Rep. Nancy Landry, R-Lafayette, who's trying to become the next House clerk when current House clerk Butch Speer retires at the end of the year, appears before the Board of Ethics scheduled monthly meeting in the Labelle Room of the Lasalle Building Friday April 12, 2019, in Baton Rouge, La. Landry was accompanied by her attorneys Alesia Ardoin and Gray Sexton.

Former state Rep. Nancy Landry, a Lafayette Republican who has worked in Secretary of State Kyle Ardoin’s office for four years, is running for Ardoin’s job.

Landry joins an increasingly crowded field for secretary of state, which is an open seat because Ardoin said in April that he would not run for reelection. Public Service Commissioner Mike Francis and House Speaker Clay Schexnayder, also Republicans, have also announced they are running. So too has Brandon Trosclair, a grocery store owner in Ascension Parish who is working with a group that has made baseless claims of widespread voter fraud.
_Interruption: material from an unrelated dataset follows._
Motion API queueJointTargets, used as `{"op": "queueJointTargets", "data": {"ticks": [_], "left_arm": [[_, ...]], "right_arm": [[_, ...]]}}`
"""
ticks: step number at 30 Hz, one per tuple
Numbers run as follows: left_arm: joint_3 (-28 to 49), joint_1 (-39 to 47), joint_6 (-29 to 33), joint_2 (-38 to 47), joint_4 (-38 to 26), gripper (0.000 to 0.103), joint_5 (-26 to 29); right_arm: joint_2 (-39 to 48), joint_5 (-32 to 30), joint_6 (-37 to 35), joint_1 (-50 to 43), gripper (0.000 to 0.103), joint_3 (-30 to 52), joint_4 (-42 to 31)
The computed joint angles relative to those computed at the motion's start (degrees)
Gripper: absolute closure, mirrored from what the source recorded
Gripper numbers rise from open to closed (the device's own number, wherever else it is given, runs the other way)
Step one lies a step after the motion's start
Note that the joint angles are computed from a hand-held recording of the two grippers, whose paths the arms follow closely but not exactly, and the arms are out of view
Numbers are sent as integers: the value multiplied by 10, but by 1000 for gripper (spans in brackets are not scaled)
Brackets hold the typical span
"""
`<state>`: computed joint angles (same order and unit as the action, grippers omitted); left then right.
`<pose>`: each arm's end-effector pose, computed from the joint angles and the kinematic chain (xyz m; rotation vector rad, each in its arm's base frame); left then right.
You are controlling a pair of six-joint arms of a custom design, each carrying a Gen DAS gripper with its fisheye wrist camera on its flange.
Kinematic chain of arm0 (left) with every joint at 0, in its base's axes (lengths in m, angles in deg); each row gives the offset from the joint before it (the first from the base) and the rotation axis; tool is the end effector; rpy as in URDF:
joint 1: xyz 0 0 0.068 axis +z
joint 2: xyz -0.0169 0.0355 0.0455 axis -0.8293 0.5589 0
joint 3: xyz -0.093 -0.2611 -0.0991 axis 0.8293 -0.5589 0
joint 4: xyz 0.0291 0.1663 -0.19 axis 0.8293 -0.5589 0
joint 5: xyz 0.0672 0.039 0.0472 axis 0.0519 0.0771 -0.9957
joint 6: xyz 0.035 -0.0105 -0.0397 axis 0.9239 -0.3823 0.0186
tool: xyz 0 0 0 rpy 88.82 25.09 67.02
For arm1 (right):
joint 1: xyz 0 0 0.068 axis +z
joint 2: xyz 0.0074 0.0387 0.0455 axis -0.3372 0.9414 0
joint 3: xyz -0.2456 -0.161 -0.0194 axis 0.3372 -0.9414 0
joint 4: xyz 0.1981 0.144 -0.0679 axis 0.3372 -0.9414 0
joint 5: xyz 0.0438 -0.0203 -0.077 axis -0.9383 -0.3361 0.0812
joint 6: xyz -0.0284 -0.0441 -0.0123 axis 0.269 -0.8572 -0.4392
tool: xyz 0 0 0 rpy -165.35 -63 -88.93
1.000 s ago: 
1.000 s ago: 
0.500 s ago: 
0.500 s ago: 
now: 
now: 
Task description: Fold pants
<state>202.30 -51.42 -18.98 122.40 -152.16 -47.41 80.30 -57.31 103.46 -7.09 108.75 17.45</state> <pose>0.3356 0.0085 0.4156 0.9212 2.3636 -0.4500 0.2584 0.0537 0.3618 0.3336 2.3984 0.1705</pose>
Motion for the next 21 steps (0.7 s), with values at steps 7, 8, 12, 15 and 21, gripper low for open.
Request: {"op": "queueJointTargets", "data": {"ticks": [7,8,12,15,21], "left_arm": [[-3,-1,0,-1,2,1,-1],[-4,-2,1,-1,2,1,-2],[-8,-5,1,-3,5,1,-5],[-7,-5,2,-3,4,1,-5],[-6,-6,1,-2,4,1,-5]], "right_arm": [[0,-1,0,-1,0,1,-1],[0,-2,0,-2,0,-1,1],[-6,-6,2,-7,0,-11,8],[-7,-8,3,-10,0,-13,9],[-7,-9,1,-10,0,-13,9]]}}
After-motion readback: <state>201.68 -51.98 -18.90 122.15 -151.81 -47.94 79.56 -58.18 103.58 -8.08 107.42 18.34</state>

Landry said in a statement she has the “knowledge and experience to most effectively uphold the integrity of Louisiana’s elections moving forward.”

“I thank Secretary Ardoin for his service, and I look forward to assuring Louisiana citizens that our elections are fair, secure, and accurate,” she said.

The race for secretary of state comes amid a wave of baseless allegations about Louisiana’s election system. Since a national effort to overturn President Donald Trump’s 2020 loss, his supporters have sought to discredit Louisiana elections, claiming widespread fraud. Ardoin complained about the effort in his announcement that he would sit this year's race out. Independent auditors have found Louisiana’s elections are not rife with fraud.

Landry served as a state representative for parts of Lafayette and Vermillion parishes from 2008 to 2019, where she chaired the House Education committee amid a controversial period for state education policy. She was opposed by teachers unions and supported Republican school policies such as support for state vouchers for private schools.

Landry also sought to become House clerk after leaving the Legislature but decided instead to take a job with Ardoin's office. 

During her time in the Legislature, she was a family law attorney and worked to provide oil and gas real estate services. 

She has not yet filed any campaign finance reports. Francis, a wealthy former oil and gas business owner, has the ability to self-finance his bid; he spent millions on his election to the PSC. Schexnayder had $700,000 on hand as of April, plus another $200,000 in a political action committee that he lists as supporting state Rep. John Stefanksi in a bid for attorney general. 

Editor's note, 5/9/23: This story has been corrected to note that Landry decided against running for House clerk.